Pull every line containing "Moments" from the listing below.

[Start of section]

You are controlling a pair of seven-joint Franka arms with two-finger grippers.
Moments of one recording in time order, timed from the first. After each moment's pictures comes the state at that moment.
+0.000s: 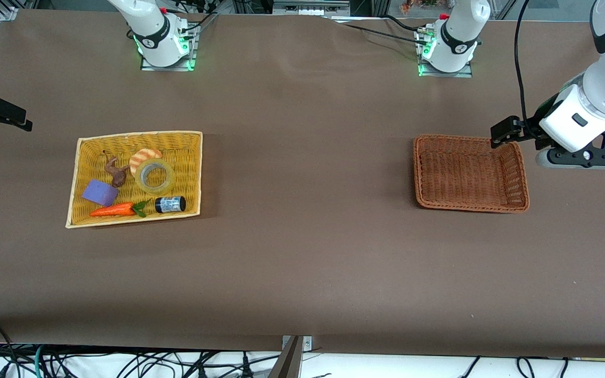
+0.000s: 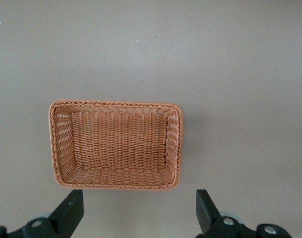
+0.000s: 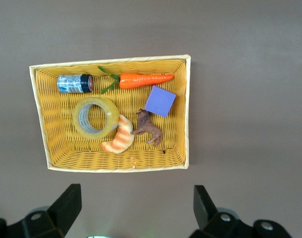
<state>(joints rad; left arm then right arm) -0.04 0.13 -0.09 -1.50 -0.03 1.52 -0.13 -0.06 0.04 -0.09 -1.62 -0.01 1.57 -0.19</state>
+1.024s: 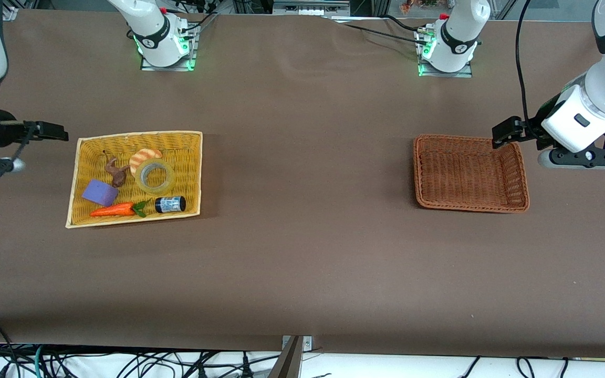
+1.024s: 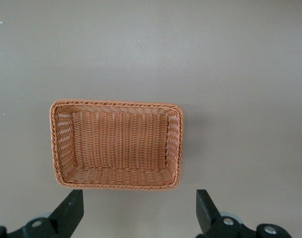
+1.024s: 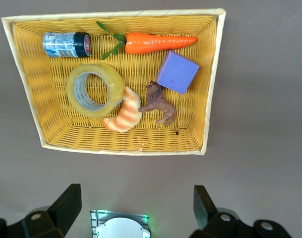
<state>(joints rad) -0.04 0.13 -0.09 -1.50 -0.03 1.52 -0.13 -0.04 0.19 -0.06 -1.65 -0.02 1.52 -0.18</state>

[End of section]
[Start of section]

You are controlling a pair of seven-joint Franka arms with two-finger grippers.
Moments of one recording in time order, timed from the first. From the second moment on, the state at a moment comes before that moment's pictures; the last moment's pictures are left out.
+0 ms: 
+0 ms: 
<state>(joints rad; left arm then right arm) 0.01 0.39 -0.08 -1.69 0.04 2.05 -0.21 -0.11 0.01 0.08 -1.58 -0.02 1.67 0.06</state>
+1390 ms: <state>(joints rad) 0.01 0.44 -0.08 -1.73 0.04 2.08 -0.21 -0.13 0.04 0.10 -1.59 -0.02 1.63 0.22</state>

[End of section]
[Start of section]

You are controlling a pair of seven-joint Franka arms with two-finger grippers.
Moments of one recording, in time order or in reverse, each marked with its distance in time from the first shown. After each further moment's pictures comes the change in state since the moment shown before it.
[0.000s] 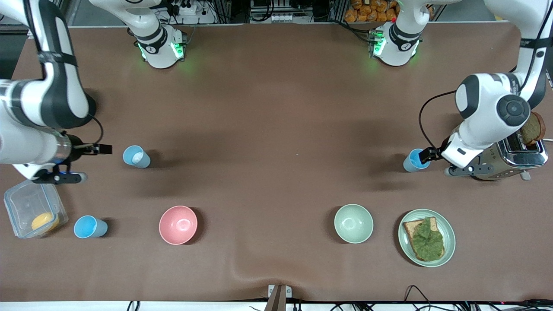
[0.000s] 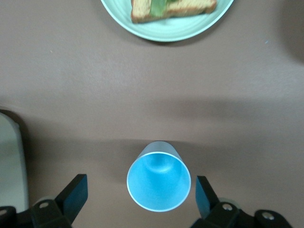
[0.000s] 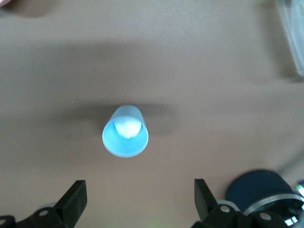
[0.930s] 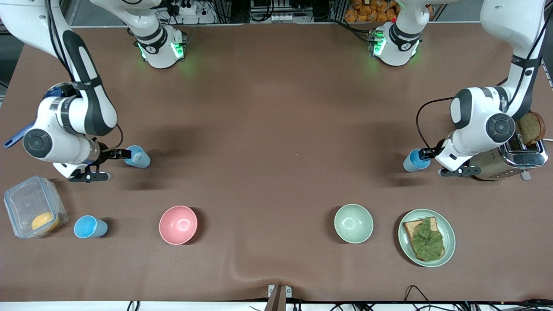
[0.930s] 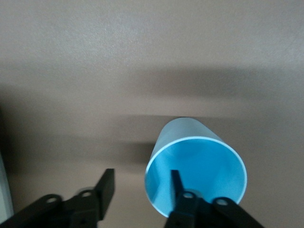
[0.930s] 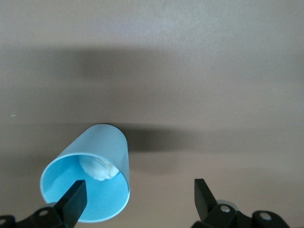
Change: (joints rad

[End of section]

• _Written reply_:
Moments of one recording in time order, timed from the first. After each moment's pictures comes the state at that moment.
Moments of one recording in time order, timed from the first. From the second moment on, the state at a moment comes before that moment's pictures; the last moment's pictures are left out.
Moments of one recording, in time order or in reverse, each marked with its distance in time from the first shown. After each further moment's pictures comes the change in state since the moment shown before it.

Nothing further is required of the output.